“Good-bye, Graves, and don’t fret. I dare say that something will turn up. My experience is that something generally does turn up—that is to say, when one is the right side of forty.”
“Oh, Sir Henry!” said Emma, appearing at the door of the drawing-room, “will you take a note to your sister for me? It is just ready.”
“Certainly,” he answered, following her to the writing-table.
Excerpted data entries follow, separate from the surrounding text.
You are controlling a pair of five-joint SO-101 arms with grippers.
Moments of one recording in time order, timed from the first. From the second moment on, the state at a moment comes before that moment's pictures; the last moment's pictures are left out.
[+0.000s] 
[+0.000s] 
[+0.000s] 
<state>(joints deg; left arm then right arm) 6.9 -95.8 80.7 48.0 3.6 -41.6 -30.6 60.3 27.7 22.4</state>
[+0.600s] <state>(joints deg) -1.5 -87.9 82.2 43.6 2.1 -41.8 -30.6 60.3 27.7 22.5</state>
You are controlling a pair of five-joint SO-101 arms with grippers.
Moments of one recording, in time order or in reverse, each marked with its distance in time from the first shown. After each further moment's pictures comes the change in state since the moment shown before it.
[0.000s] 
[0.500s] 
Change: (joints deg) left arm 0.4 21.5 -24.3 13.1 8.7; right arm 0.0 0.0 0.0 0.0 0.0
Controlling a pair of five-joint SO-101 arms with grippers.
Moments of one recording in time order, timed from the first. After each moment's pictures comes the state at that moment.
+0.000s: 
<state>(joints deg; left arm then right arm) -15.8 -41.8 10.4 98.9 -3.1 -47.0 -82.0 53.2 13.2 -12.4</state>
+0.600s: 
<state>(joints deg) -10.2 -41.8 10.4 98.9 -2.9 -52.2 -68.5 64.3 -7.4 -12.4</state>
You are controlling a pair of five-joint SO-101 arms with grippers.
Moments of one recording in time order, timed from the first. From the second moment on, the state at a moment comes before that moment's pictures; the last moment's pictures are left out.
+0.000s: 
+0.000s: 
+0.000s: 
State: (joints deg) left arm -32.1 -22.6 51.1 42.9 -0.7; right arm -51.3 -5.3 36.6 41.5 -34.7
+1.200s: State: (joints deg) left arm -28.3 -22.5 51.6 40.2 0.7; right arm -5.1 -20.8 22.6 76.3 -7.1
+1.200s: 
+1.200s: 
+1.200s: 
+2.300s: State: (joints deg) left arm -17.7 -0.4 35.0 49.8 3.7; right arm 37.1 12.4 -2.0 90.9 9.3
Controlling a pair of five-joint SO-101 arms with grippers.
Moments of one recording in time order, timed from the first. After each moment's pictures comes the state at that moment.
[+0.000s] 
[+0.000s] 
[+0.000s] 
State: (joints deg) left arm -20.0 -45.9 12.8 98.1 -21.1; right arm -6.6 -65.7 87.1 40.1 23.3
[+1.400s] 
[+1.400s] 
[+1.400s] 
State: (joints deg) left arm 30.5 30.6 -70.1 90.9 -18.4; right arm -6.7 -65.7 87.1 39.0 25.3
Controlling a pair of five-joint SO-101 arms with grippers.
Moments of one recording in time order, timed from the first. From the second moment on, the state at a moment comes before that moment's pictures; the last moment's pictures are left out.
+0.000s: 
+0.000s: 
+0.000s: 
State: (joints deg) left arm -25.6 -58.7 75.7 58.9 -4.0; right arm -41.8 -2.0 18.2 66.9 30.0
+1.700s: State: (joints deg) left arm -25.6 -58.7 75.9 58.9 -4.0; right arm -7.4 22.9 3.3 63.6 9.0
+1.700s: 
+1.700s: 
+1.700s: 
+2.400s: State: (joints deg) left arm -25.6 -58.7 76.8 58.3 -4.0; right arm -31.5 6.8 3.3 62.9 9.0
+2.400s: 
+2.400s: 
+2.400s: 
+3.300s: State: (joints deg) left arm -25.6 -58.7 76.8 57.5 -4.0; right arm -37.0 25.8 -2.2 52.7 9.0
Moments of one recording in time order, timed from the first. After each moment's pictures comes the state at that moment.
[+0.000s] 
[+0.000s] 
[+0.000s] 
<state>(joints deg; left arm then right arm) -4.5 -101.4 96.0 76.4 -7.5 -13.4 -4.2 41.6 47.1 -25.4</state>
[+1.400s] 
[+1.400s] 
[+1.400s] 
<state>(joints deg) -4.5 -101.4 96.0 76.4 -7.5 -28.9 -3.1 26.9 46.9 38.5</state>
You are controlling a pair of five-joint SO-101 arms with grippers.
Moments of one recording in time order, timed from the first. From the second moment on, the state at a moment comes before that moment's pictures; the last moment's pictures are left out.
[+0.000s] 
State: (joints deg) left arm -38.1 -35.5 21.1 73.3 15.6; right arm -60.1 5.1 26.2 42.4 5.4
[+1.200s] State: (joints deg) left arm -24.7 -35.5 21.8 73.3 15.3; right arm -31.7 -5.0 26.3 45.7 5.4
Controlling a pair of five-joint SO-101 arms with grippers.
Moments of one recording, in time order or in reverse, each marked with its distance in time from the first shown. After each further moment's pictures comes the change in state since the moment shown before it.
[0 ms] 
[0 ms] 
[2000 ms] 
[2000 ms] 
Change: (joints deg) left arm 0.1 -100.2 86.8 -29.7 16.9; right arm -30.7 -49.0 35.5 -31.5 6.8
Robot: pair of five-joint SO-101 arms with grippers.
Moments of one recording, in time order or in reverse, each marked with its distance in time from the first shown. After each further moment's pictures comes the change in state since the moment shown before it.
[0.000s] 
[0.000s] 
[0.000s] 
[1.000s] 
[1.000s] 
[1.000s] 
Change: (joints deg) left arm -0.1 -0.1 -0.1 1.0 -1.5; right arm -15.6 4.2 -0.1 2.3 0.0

“It is about my going to town with her next month,” she went on. “I have been speaking to my father, and he says that I may if I like. It is a question of trousseau—not that I know anything about such matters, but I am glad of the excuse for a change. Are you going with her?”
“I don’t know. An old messmate of mine always gives a dinner at the Rag on the twentieth, to celebrate an adventure in which we were concerned together. I had a letter from him the other day asking me to come. I haven’t answered it yet, but if you like I will accept. I believe you go up on the eighteenth, don’t you?”
Emma coloured faintly. “Of course it would be pleasant if you came,” she answered. “We might go to some picture galleries, and to the British Museum to look at those Egyptian things.”
“All right,” said Henry; “we’ve got to get there first. And now good-bye. I can assure you that I shall never forget your goodness to me.”
“The goodness is on your side, Sir Henry: it is very kind of you to have come to see us.”
“And it is very nice of you to say so, Miss Levinger. Again good-bye, or rather au revoir.”